Wide Price Gaps Emerge As MRS Stations Maintain ₦739 Benchmark Amid Rising Imports

Nigeria’s downstream petroleum sector is currently grappling with a significant price divide, as MRS filling stations nationwide maintain a ₦739 per litre benchmark while competitors sell as high as ₦930. This ₦191 disparity, highlighted in reports on Monday, January 19, 2026, is largely driven by a strategic partnership between the Dangote Petroleum Refinery and MRS Oil Nigeria Plc.

While Dangote has slashed its gantry price to ₦699 per litre to discourage imports, many independent marketers continue to sell at higher rates, citing old inventory and the higher landing costs of imported petrol.

The price advantage at MRS has triggered massive queues at its outlets in major cities like Abuja, Lagos, and Kano. Analysts at the Centre for the Promotion of Private Enterprise (CPPE) warn that these “isolated price discounts” may be creating market distortions. While consumers celebrate the savings, experts like Professor Wumi Iledare argue that the time lost in long queues often offsets the ₦76 to ₦100 per litre gain.

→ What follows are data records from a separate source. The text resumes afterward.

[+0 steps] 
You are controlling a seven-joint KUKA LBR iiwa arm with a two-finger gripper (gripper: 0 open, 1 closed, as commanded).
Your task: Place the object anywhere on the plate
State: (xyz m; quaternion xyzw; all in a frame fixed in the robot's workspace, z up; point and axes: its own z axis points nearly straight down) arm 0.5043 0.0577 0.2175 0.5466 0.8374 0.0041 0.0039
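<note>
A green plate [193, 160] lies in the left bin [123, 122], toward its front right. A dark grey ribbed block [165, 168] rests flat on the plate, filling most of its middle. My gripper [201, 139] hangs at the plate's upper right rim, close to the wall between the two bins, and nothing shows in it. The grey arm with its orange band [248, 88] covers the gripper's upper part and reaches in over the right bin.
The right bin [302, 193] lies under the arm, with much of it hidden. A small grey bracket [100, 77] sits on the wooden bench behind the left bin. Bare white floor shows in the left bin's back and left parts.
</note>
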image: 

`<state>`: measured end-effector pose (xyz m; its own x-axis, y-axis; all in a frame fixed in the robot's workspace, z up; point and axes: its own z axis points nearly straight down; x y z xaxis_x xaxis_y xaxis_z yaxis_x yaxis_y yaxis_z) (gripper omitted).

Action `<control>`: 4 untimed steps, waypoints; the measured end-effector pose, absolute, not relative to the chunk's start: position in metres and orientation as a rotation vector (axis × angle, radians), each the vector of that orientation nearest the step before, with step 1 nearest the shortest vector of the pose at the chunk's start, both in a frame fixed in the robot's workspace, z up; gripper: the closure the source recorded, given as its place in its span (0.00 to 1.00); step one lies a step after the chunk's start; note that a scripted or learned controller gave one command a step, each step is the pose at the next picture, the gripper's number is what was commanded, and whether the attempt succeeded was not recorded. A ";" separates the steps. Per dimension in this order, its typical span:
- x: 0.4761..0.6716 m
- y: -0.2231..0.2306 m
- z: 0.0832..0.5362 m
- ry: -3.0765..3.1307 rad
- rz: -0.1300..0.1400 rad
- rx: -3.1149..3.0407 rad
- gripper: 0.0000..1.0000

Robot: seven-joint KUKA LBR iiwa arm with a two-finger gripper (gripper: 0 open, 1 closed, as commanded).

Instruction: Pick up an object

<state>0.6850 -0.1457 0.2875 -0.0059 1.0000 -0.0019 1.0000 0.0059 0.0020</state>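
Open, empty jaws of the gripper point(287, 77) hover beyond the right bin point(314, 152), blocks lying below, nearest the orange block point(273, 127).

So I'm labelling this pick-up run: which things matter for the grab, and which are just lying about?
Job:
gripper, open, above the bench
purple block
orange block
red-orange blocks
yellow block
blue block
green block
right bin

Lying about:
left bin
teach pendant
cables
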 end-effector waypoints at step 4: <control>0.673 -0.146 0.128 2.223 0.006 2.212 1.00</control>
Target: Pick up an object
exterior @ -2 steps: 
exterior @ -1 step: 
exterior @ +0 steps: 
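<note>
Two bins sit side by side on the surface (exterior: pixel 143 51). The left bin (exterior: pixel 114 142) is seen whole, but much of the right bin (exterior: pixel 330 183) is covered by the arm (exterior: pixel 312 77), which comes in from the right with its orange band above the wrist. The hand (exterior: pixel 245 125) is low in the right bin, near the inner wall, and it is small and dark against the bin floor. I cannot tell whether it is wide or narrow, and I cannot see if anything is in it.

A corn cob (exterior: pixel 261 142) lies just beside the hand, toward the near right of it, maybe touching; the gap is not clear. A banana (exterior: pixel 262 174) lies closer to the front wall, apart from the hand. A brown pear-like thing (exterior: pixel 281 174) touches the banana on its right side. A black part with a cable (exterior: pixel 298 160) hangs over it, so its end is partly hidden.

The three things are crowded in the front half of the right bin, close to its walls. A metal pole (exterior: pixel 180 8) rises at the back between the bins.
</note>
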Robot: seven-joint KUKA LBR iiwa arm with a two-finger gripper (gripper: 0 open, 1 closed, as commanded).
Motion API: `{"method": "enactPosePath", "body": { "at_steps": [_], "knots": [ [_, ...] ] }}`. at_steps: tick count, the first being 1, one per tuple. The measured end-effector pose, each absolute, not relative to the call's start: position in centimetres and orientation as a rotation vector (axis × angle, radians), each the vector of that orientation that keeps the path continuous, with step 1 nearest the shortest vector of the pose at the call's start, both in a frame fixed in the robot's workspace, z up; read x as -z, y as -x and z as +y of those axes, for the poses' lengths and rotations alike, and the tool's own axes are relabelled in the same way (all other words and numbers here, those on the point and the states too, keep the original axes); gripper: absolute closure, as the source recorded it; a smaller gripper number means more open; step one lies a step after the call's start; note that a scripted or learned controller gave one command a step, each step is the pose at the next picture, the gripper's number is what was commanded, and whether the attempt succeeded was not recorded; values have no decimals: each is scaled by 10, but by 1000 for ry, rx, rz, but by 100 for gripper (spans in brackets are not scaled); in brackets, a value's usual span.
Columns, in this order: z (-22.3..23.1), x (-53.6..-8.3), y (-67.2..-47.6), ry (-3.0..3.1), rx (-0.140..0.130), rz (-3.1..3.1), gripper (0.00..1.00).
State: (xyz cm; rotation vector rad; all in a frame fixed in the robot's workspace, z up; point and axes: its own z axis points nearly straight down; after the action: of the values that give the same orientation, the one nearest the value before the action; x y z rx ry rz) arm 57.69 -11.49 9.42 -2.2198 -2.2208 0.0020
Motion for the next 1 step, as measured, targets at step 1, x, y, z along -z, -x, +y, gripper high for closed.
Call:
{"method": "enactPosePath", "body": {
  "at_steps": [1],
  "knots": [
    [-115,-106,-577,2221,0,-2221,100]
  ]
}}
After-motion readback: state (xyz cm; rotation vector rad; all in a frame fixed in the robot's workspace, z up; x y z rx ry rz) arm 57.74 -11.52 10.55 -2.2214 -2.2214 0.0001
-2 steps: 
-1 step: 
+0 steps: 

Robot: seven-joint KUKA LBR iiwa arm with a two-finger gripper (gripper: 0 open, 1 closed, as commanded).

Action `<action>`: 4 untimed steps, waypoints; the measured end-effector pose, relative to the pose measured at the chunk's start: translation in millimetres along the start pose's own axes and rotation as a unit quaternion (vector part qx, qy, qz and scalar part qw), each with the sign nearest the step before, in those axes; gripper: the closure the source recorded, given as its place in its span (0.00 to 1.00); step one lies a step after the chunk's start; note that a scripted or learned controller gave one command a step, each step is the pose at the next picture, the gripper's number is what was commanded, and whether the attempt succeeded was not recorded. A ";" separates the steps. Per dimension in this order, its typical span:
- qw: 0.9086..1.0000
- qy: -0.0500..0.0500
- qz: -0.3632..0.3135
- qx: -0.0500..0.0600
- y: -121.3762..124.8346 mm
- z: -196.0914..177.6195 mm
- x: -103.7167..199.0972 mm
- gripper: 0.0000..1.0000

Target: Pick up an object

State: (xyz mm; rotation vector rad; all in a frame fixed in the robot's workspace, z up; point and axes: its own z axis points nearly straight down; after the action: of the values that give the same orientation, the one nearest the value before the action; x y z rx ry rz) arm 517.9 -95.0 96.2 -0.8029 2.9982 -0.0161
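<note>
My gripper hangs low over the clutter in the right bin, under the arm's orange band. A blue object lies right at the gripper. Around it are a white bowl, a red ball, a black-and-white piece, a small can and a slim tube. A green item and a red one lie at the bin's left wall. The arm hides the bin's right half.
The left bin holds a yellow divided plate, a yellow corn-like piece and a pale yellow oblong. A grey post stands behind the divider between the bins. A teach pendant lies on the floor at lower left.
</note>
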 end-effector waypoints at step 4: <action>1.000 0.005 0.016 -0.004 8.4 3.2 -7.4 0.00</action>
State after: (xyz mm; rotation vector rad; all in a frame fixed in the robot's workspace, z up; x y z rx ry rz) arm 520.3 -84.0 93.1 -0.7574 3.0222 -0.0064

Conversely, independent stations like Aliko and Matrix maintain patronage by highlighting pump accuracy and shorter wait times, appealing to motorists who prioritize convenience over cost.

A core point of friction remains the ongoing volume of petrol imports despite increasing domestic capacity. In late 2025, imports still accounted for roughly 66% of daily consumption, a trend that critics say “kills local industry.”

The Nigerian Midstream and Downstream Petroleum Regulatory Authority (NMDPRA) has faced calls to explain why import licenses for the first quarter of 2026 exceed current supply gaps. Under the Petroleum Industry Act (PIA), the market is intended to be fully deregulated, but the “crude-for-naira” arrangement for local refiners has provided them a significant cost buffer that importers cannot match.

To further stabilize the market, the Dangote Refinery recently reduced its minimum purchase volume from 500,000 to 250,000 litres, offering a 10-day credit facility to help more marketers bypass importers.

As the refinery ramps up to 50 million litres per day, industry leaders like PETROAN President Dr. Billy Gillis-Harry have expressed readiness to fully abandon imports if supply stability is guaranteed. For now, the “price war” continues, with the government expected to implement a 15% import tariff later this quarter to further tilt the scales in favor of local refining.